Setting up a GPU cluster for training models (NVIDIA A100, H100)

A properly configured GPU cluster is more than just a collection of servers with graphics cards. It's a coherent system: a low-latency network between nodes, properly configured drivers and CUDA, optimized storage for datasets, an orchestrator for managing training tasks, and monitoring the utilization of expensive hardware.

Selection of equipment

NVIDIA A100 (40GB / 80GB SXM) is the primary workhorse for training large models. The SXM version with NVLink provides 600 GB/s GPU-to-GPU bandwidth within the server, which is critical for tensor parallelism.

NVIDIA H100 (80GB SXM5) — next generation. FP8 training, 3.35 TB/s HBM3 bandwidth, 900 GB/s NVLink 4.0. Approximately 2-3x faster than A100 for Transformer training.
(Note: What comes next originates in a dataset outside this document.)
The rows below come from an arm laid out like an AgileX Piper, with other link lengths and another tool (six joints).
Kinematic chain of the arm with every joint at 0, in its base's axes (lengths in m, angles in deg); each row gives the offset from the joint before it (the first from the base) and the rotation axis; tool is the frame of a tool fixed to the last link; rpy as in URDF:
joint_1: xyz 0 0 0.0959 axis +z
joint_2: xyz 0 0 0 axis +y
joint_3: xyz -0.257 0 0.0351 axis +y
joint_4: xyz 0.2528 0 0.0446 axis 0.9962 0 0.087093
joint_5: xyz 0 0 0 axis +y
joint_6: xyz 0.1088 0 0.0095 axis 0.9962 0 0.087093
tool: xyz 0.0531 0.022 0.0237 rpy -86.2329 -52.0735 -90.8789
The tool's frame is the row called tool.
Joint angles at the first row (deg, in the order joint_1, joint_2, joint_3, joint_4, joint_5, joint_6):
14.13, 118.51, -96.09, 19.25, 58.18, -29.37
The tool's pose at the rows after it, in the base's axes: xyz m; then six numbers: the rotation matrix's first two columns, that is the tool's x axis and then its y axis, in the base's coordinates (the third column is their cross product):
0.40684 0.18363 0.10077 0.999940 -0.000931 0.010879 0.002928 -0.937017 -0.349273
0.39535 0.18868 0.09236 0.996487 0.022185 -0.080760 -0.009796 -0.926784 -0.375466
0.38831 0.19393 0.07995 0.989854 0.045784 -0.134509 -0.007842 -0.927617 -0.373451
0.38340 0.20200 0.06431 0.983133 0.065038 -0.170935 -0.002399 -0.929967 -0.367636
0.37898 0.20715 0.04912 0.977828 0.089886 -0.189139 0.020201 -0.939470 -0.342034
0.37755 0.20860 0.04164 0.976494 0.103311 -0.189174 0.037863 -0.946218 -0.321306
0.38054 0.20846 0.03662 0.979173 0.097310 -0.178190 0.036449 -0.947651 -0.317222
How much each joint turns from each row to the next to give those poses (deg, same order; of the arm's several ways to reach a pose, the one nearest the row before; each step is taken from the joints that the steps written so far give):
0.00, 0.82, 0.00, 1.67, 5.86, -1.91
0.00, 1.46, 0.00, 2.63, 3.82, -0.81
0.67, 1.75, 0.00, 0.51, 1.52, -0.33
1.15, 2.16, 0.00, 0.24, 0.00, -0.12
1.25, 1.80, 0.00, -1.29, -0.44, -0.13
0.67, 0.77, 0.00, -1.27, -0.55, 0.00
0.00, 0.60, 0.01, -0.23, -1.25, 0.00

Interconnect: InfiniBand HDR/NDR (200-400 Gbps) between nodes is required for effective multi-node training. 100 GbE Ethernet is acceptable, but with a significant reduction in scaling efficiency.
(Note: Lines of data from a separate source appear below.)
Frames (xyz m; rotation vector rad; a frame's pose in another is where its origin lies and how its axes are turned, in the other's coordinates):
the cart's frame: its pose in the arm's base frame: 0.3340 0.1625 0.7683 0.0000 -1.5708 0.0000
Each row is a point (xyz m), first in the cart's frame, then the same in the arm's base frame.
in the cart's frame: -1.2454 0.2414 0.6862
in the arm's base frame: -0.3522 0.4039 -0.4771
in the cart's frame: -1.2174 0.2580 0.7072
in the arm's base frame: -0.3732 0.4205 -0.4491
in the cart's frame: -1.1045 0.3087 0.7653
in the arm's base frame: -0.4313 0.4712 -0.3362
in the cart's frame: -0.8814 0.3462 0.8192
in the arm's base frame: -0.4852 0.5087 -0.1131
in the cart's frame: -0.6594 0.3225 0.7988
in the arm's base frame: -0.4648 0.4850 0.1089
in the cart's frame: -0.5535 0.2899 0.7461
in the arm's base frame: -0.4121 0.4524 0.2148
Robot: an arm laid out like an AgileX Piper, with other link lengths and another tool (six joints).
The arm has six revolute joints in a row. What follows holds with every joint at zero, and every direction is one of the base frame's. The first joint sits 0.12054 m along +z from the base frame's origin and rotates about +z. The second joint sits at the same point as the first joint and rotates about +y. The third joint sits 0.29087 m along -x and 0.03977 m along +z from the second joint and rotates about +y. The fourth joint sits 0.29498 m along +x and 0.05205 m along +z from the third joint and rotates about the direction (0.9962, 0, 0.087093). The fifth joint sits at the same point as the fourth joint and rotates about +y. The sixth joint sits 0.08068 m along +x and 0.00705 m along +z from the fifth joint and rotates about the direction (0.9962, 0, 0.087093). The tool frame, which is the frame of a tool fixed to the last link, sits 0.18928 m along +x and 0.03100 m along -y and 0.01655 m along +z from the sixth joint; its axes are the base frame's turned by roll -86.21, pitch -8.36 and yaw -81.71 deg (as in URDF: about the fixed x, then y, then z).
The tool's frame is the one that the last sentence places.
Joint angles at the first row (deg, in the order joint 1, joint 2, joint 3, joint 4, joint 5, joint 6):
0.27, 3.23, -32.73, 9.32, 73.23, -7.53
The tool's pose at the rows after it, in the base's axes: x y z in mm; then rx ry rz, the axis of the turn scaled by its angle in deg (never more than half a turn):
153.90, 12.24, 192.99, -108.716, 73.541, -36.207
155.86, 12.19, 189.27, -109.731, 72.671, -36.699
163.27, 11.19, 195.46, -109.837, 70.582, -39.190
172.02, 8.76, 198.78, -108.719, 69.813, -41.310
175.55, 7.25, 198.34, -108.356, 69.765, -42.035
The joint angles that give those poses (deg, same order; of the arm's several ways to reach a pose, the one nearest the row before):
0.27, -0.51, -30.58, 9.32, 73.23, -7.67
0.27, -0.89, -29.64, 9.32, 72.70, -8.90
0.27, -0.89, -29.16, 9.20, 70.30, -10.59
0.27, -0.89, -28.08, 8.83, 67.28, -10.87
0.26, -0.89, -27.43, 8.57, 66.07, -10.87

Storage: Parallel file system (GPFS, Lustre, WekaFS) or NVMe over Fabrics. Accidentally bottlenecked storage IO is a common cause of GPU underutilization.
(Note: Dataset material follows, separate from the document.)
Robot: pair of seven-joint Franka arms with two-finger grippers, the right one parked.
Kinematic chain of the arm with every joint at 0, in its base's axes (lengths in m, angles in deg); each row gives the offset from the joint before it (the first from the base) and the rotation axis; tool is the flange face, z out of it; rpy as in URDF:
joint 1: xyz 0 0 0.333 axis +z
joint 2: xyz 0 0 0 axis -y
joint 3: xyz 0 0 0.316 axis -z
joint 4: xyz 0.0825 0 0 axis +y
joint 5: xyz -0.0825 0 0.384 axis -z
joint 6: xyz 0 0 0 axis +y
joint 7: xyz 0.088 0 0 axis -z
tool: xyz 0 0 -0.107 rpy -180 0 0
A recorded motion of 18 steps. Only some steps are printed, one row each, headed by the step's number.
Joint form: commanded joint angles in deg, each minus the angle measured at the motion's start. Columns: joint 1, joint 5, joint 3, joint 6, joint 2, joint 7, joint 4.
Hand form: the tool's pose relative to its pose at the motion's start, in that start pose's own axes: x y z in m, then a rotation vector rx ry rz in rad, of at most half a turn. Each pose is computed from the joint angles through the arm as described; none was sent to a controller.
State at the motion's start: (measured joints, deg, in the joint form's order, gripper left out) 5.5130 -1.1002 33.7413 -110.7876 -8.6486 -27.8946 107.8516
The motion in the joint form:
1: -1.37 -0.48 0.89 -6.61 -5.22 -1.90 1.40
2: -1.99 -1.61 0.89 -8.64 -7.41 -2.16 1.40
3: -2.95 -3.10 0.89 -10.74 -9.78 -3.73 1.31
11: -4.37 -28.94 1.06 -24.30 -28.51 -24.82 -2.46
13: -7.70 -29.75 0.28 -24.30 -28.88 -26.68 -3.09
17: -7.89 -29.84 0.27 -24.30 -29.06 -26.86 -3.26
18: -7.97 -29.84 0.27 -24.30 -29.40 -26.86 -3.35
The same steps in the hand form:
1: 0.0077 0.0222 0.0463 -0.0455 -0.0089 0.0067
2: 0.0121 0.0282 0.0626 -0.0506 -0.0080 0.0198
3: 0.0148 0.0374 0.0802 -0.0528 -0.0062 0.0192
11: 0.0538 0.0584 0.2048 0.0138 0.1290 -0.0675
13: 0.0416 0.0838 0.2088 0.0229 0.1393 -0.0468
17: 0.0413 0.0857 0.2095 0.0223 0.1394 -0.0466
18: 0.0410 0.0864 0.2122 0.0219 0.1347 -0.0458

Installing drivers and CUDA

# Ubuntu 22.04
# 1. NVIDIA driver
apt install linux-headers-$(uname -r)
apt install nvidia-driver-535  # или последний production driver

# 2. CUDA Toolkit (лучше через runfile, не apt)
wget https://developer.download.nvidia.com/compute/cuda/12.3.0/local_installers/cuda_12.3.0_545.23.06_linux.run
sh cuda_12.3.0_545.23.06_linux.run --silent --toolkit

# 3. cuDNN
tar -xvf cudnn-linux-x86_64-8.9.7.29_cuda12-archive.tar.xz
cp cuda/include/cudnn*.h /usr/local/cuda/include
cp cuda/lib64/libcudnn* /usr/local/cuda/lib64
ldconfig

# 4. Проверка
nvidia-smi
nvcc --version
python -c "import torch; print(torch.cuda.device_count())"

Configuring NCCL and testing interconnect

# Установка NCCL
apt install libnccl2 libnccl-dev

# Тест bandwidth между GPU внутри узла
git clone https://github.com/NVIDIA/nccl-tests
cd nccl-tests && make
./build/all_reduce_perf -b 1G -e 4G -f 2 -g 8

# Ожидаемые результаты на 8x A100 SXM с NVLink:
# 1GB: ~280 GB/s (algbw)
# 4GB: ~300 GB/s (algbw)

Orchestration with Kubernetes + NVIDIA GPU Operator

GPU Operator automates the installation of drivers, container toolkit, and device plugin:

# Установка через Helm
helm repo add nvidia https://helm.ngc.nvidia.com/nvidia
helm install gpu-operator nvidia/gpu-operator \
  --namespace gpu-operator \
  --create-namespace \
  --set driver.enabled=true \
  --set toolkit.enabled=true

MIG (Multi-Instance GPU) for A100/H100 — splitting a single GPU into isolated instances for efficient use in small batch inference:

nvidia-smi mig -lgip  # Список профилей
nvidia-smi mig -cgi 9,9,9,9,9,9,9  # 7x MIG 1g.10gb на A100 80GB

Setting up the task scheduler

Slurm is a standard in HPC, well suited for batch training:

# sbatch job для обучения
#!/bin/bash
#SBATCH --nodes=4
#SBATCH --ntasks-per-node=8
#SBATCH --gres=gpu:8
#SBATCH --partition=a100
#SBATCH --time=48:00:00

srun python train.py \
  --nproc_per_node=8 \
  --nnodes=4

Volcano — Kubernetes scheduler for ML workloads with gang scheduling support (all GPU pods run simultaneously or none):

GPU Cluster Monitoring

# DCGM Exporter для Prometheus
helm install dcgm-exporter nvidia/dcgm-exporter

# Ключевые метрики:
# DCGM_FI_DEV_GPU_UTIL — утилизация GPU (целевой показатель > 85%)
# DCGM_FI_DEV_MEM_COPY_UTIL — PCIe bandwidth utilization
# DCGM_FI_DEV_NVLINK_BANDWIDTH_TOTAL — NVLink throughput
# DCGM_FI_DEV_POWER_USAGE — потребляемая мощность
# DCGM_FI_DEV_SM_CLOCK — текущая частота

Typical setup result

On a 4-node 8x A100 cluster (32 GPUs in total), with proper InfiniBand and NCCL configuration, scaling efficiency of 85-90% is achieved for LLM pretraining: training that takes 40 hours on 4 GPUs takes ~5.5-6 hours on 32 GPUs, instead of the theoretical 5.